▶ **SUPPLIED MATERIAL**:
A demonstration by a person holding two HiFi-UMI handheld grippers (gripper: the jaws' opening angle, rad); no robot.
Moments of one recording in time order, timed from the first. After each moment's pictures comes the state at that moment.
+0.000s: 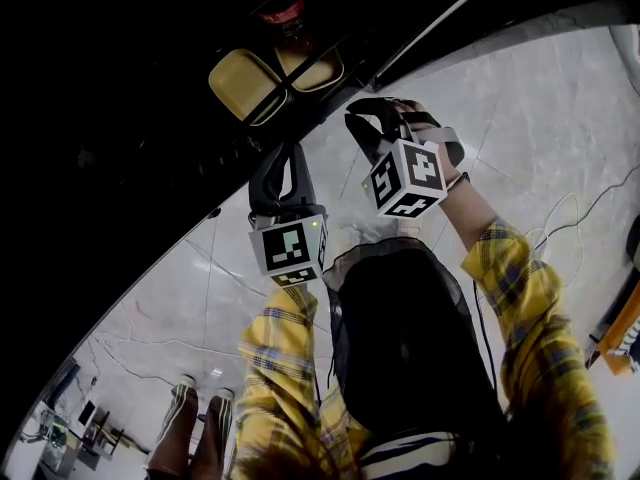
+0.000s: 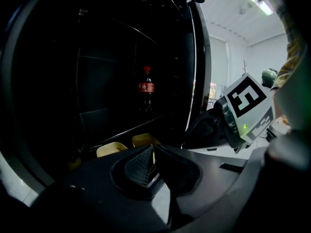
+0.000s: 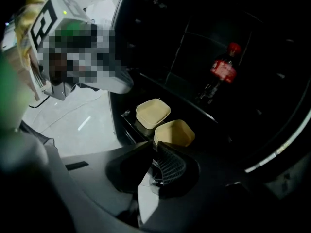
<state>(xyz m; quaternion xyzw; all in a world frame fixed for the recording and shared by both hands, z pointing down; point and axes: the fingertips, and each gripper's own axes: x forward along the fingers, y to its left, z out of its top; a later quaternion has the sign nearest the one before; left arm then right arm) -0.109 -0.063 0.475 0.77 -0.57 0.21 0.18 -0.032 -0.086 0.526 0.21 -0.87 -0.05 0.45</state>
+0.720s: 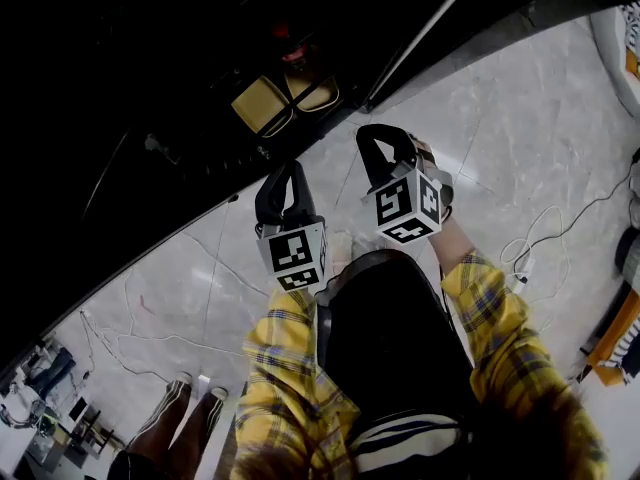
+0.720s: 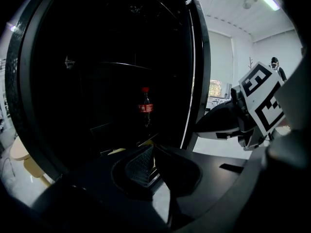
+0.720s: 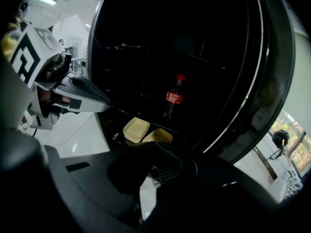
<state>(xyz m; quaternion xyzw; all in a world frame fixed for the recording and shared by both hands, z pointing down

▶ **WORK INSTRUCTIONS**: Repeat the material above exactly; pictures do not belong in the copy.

▶ **EXERCISE SOLUTION**:
A demonstration by a person holding two HiFi-UMI handheld grippers (gripper: the jaws' opening angle, rad); no robot.
Moments of one recording in time order, timed from the first. After each moment's pictures comes the state at that moment.
+0.000s: 
+0.000s: 
+0.000s: 
<state>(xyz m; quaternion xyzw; all in a world frame fixed for the recording and shared by both hands, z pointing down; point and axes: the fingertips, and each gripper's own axes: x forward along the fingers, y to its left, z out of its top; a later quaternion has the sign nearest the one before; left arm then right arm) -0.109 -0.063 0.475 0.77 -0.57 0.21 0.18 -0.032 -0.086 0.526 0.21 -0.87 -0.05 0.45</state>
+0.720s: 
+0.720s: 
+0.720s: 
<state>(xyz m; quaternion xyzw; all in a world frame fixed for the recording and shared by both hands, z pointing down

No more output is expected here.